The first component to use this new interface approach is the addints module that adds interrupt notifications into our stream.

hbints	addints(i_clk, w_reset, i_interrupt,
		ow_stb,  ow_word,  int_busy,
		int_stb, int_word, idl_busy);

This stage also acts like a one-stage FIFO, giving us a little bit of a buffer should responses come from the master too fast for us to deal with them.

You can see the _busy line coming from the next stage on the third line, together with the output lines int_stb and int_word. The first line contains the int_busy line which would’ve gone to the prior stage, had we had one that accepted it. We’ll leave it here unconnected so that we can grab it when we add a FIFO in to this interface later.

The hbints module is followed by the debug idles component that adds idle words into the output stream.

	hbidle	addidles(i_clk, w_reset,
			int_stb, int_word, idl_busy,
			idl_stb, idl_word, hb_busy);

We then unpack our words back into the five-bit components that had composed them originally on input.

hbdeword unpackx(i_clk, w_reset,
		idl_stb, idl_word, hb_busy,
		hb_stb, hb_bits, hx_busy);

These 5-bit components then get converted into bytes for the transport.

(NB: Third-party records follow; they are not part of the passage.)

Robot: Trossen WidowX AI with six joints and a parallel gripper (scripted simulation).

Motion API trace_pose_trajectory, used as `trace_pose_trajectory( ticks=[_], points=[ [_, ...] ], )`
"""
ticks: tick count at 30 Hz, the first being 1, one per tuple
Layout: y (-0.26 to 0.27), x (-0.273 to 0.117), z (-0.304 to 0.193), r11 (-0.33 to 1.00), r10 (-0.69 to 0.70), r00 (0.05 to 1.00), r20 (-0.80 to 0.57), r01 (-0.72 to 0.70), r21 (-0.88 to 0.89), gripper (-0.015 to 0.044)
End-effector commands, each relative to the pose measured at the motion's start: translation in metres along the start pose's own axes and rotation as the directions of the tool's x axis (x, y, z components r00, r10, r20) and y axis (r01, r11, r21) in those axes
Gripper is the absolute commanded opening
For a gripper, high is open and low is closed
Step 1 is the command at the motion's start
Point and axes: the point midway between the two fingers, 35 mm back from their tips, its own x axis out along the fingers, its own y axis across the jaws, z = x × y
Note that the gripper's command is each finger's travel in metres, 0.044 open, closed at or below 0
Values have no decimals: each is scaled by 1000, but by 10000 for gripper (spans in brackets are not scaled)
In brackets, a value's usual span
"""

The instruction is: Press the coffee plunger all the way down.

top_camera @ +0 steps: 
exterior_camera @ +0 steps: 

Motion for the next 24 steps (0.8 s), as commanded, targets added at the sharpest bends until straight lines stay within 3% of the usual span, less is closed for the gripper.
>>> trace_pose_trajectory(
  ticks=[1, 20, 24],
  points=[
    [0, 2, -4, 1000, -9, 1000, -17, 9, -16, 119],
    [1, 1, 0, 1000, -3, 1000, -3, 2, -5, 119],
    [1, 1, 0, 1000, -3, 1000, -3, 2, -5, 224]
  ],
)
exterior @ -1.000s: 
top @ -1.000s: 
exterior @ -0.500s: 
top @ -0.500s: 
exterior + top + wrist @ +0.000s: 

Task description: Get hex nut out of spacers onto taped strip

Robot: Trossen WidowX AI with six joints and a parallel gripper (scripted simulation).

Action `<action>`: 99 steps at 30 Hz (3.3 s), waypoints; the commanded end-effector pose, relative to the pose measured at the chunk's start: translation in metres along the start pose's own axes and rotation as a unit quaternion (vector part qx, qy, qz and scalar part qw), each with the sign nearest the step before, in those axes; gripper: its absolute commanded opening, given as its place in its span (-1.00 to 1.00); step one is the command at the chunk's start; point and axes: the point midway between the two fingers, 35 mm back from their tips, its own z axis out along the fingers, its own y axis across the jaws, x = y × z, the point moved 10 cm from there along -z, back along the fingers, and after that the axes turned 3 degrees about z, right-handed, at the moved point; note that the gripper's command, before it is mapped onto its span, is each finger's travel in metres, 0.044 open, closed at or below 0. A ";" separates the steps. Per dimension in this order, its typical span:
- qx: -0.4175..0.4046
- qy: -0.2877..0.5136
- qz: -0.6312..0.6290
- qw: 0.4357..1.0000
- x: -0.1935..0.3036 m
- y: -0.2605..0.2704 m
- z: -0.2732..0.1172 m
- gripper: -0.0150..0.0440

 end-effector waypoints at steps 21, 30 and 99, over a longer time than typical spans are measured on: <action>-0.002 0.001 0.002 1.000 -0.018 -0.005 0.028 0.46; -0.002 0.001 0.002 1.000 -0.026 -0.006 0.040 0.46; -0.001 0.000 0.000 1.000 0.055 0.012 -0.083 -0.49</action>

	hbgenhex genhex(i_clk, hb_stb, hb_bits, hx_busy,
			hx_stb, hx_byte, nl_busy);

If the transport ever clears and becomes idle, we’ll add a carriage return linefeed pair to the interface.

hbnewline addnl(i_clk, w_reset, hx_stb, hx_byte, nl_busy,
		o_tx_stb, o_tx_byte, i_tx_busy);

That way any line-based stream logic will know to flush its buffer, since any partial response would’ve now been completed.

Future Posts

Although this concludes the Verilog development of the debug bus we’ve been working through, the task isn’t over. If you have a wishbone bus that you would like to experiment with commanding, feel free to fire this up and give it a try. At this point, you have the basics of a capability.

The basics. In otherwords, while it’s an RTL bus, it doesn’t do anything yet. We can use it to gain access into a system, but we don’t (yet) have any system built that we might use this to gain access to. So, we’re not done yet.

The next items in this series will discuss:

  • How to create a simple wishbone interconnect

    This will consist of some “interesting” things that we can put together and test. We’ll use a block RAM component and a Wishbone scope for this purpose, as well as a fairly generic set of simple registers.

  • Creating a hand-controlled test bench to prove this works

    This will be about building a test bench that we can use to run this whole package in Verilator.

    Once you get this far, you have an example of something that you can put in your hardware and try. But … we’re still not done. While you may find the interface somewhat usable, a software controller would make it much easier to use.

  • Creating a software bus controller

    That hand-typed interface is going to get old. We’ll build a software interface when we get to this point.

Still, this simple debugging bus is now our first design component, and almost a first design.